Informa que a renda da casa advém do salário da mãe do autor no valor de R$ 1.435,67, e que o pai do autor lhe paga pensão no valor de R$ 120,00.

Relata despesas com aluguel (R$ 600,00), condomínio (R$ 77,08), energia elétrica (R$ 53,30), alimentação (R$ 600,00), farmácia (R$ 200,00), roupas e sapatos (R$ 80,00) e tratamento ortodôntico (R$ 90,00 – 12 parcelas), perfazendo total de R$ 1.700,38.

Inicialmente aponto que o extrato do sistema CNIS ID 87793893 – pag. 106/114 indica que no momento da perícia a mãe do autor apresentava salário de contribuição de R$ 2.077,90.

Depreende-se da leitura do estudo social que não há indícios de que as necessidades básicas da parte autora não estejam sendo supridas. Nesse sentido, anoto que o laudo médico pericial indica que o autor refere que faz terapia ocupacional, fonoaudiologia e ecoterapia, evidenciando a existência de acompanhamento médico adequado.

Tem-se ainda que o genitor do autor paga pensão alimentícia a ele, sendo que lhe cabe também acudir o filho em caso de urgência.

 O grupo conta ainda com o apoio da avó da parte autora que se incube de cuidar das crianças enquanto a filha trabalha.

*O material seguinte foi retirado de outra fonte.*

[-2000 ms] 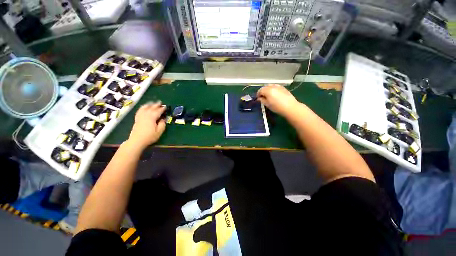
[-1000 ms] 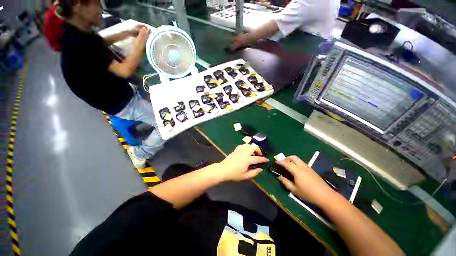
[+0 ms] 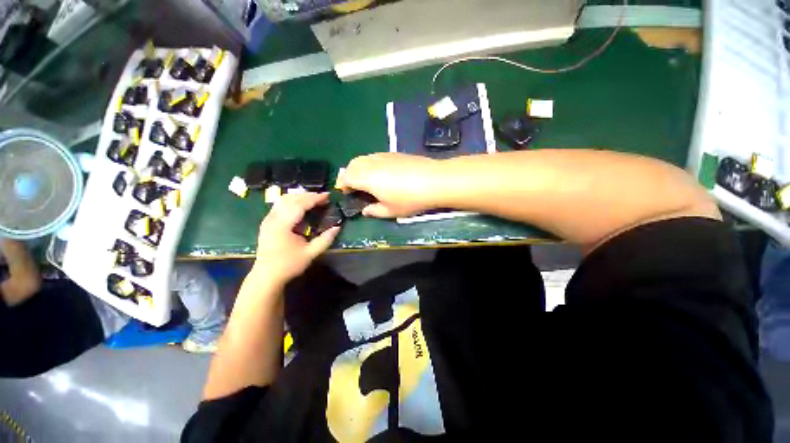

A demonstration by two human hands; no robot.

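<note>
My left hand (image 3: pixel 290 232) holds a small black unit (image 3: pixel 323 220) near the bench's front edge. My right hand (image 3: pixel 378 185) holds another black unit (image 3: pixel 353 204) right beside it; the two units look close to touching. Three black units (image 3: pixel 286 176) with white tabs stand in a row just beyond my left hand. One black unit (image 3: pixel 443 132) with a white tab lies on the dark blue work pad (image 3: pixel 415 118), partly under my right forearm. Another unit (image 3: pixel 518 130) lies right of the pad, with a white tab at its upper right.
A white tray (image 3: pixel 100 216) with rows of black units is at the left, beside a round fan (image 3: pixel 33 183). Another white tray (image 3: pixel 729 104) is at the right. A beige-grey stand (image 3: pixel 450 39) and a thin cable (image 3: pixel 554 69) are beyond the pad. A person's arm shows at far left.
The head view has swung back from the left to the bench in front. My hands have come together over two units. Compared with two seconds ago, a unit now lies right of the pad.
</note>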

Ressalto que o benefício assistencial não se destina a complementar o orçamento doméstico, mas sim prover aqueles que se encontram em efetivo estado de necessidade.

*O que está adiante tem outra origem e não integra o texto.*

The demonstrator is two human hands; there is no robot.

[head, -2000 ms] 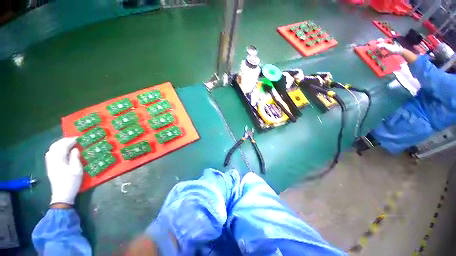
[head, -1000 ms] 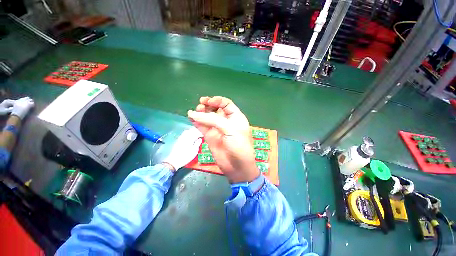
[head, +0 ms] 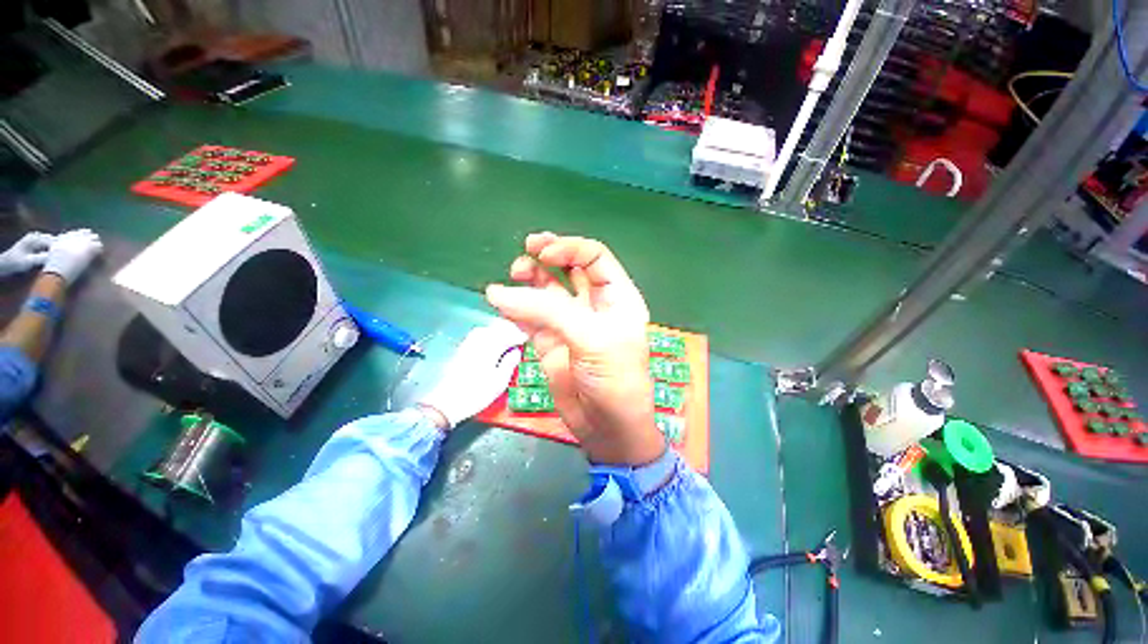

Verifica-se, assim, que o MM. Juiz sentenciante julgou de acordo com as provas carreadas aos autos e não comprovada a condição de miserabilidade, pressuposto indispensável para a concessão do benefício, de rigor a manutenção da sentença de improcedência do pedido por seus próprios fundamentos.

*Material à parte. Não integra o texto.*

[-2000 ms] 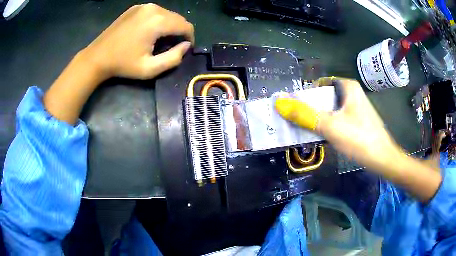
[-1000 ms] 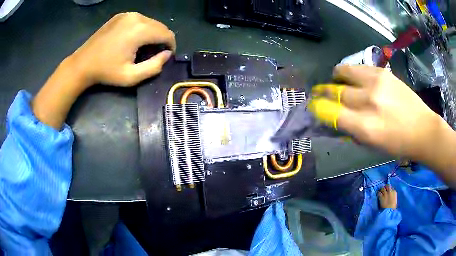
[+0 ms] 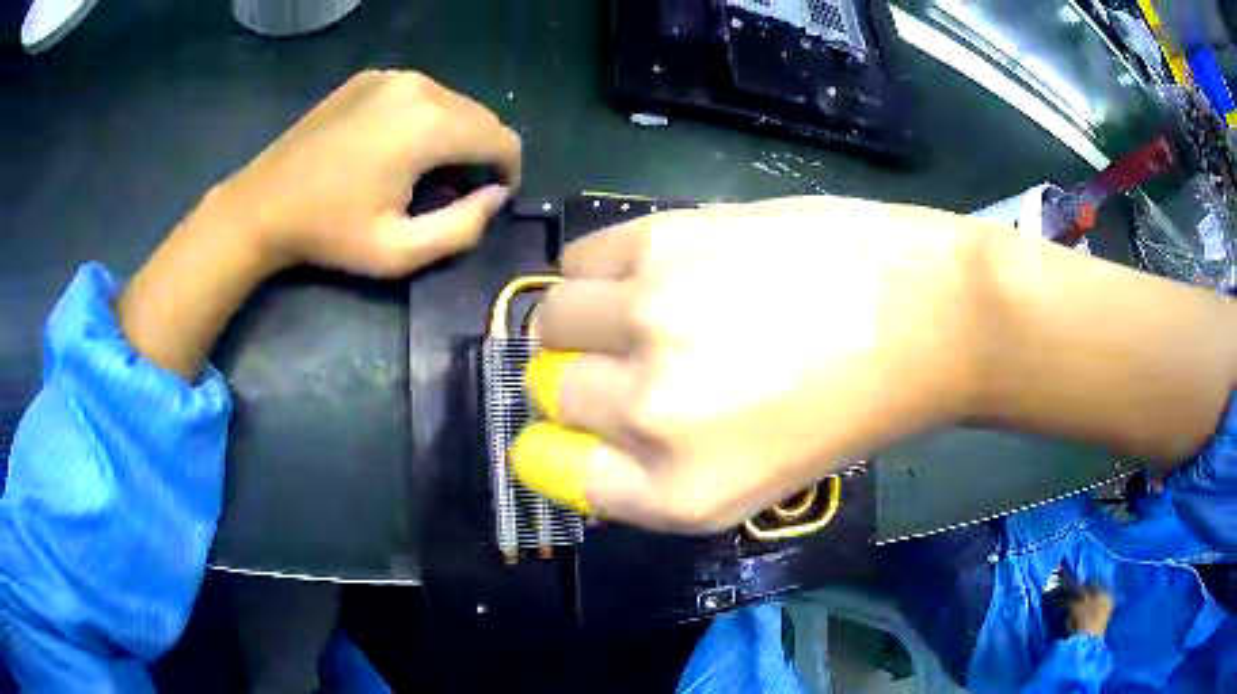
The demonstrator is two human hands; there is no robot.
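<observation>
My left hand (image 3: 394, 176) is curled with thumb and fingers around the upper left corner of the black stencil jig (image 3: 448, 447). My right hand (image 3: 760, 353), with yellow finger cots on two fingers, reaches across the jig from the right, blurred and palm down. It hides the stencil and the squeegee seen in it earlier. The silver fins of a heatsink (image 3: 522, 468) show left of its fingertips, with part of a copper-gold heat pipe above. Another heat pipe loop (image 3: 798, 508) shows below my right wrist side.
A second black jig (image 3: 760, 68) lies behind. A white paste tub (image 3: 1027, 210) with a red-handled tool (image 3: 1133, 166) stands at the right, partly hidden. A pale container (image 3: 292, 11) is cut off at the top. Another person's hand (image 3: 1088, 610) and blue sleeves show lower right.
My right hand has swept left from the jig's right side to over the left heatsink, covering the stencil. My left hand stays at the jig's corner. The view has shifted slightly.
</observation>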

Considerando o não provimento do recurso, de rigor a aplicação da regra do §11 do artigo 85 do CPC/2015, pelo que determino, a título de sucumbência recursal, a majoração dos honorários de advogado arbitrados na sentença em 2%, devendo ser observada, se for o caso, a suspensão da exigibilidade prevista no § 3º do artigo 98 daquele Codex.

Ante o exposto, NEGO PROVIMENTO à apelação da parte autora e, com fulcro no §11º do artigo 85 do Código de Processo Civil, majoro os honorários de advogado em 2% sobre o valor arbitrado na sentença, nos termos da fundamentação exposta.

É o voto.

 

 

 

 

 

 

 



 

APELAÇÃO CÍVEL (198) Nº 0015392-04.2018.4.03.9999

RELATOR: Gab. 24 - DES. FED. PAULO DOMINGUES

APELANTE: M. C. D. S.

Advogado do(a) APELANTE: JOSE WAGNER CORREA DE SAMPAIO - SP152803-N

APELADO: INSTITUTO NACIONAL DO SEGURO SOCIAL - INSS

 

 

EMENTA

 

APELAÇÃO CÍVEL. BENEFÍCIO ASSISTENCIAL. HIPOSSUFICIÊNCIA/MISERABILIDADE NÃO DEMONSTRADA. SUCUMBÊNCIA RECURSAL.  

1. O benefício de prestação continuada é devido ao portador de deficiência (§2º do artigo 20 da Lei nº 8.742/93, com a redação dada pela Lei nº 12.470/2011) ou idoso com 65 (sessenta e cinco) anos ou mais (artigo 34 da Lei nº 10.741/2003) que comprove não possuir meios de prover a própria manutenção e nem de tê-la provida por sua família, nos termos dos artigos 20, § 3º, da Lei nº 8.742/93.

2. Requisito de miserabilidade/hipossuficiência não preenchido. Laudo social indica que a parte autora encontra-se amparado pela família e não há evidência de que suas necessidades básicas não estejam sendo supridas. O benefício assistencial não se presta a complementação de renda.

3. Benefício assistencial indevido.

4. Sucumbência recursal. Honorários de advogado majorados em 2% do valor arbitrado na sentença. Artigo 85, §11, Código de Processo Civil/2015. Exigibilidade condicionada à hipótese prevista no § 3º do artigo 98 do Código de Processo Civil/2015.

5. Apelação da parte autora não provida.

 

 


  ACÓRDÃO

Vistos e relatados estes autos em que são partes as acima indicadas, a Sétima Turma, por unanimidade, decidiu negar provimento à apelação da parte autora, nos termos do relatório e voto que ficam fazendo parte integrante do presente julgado.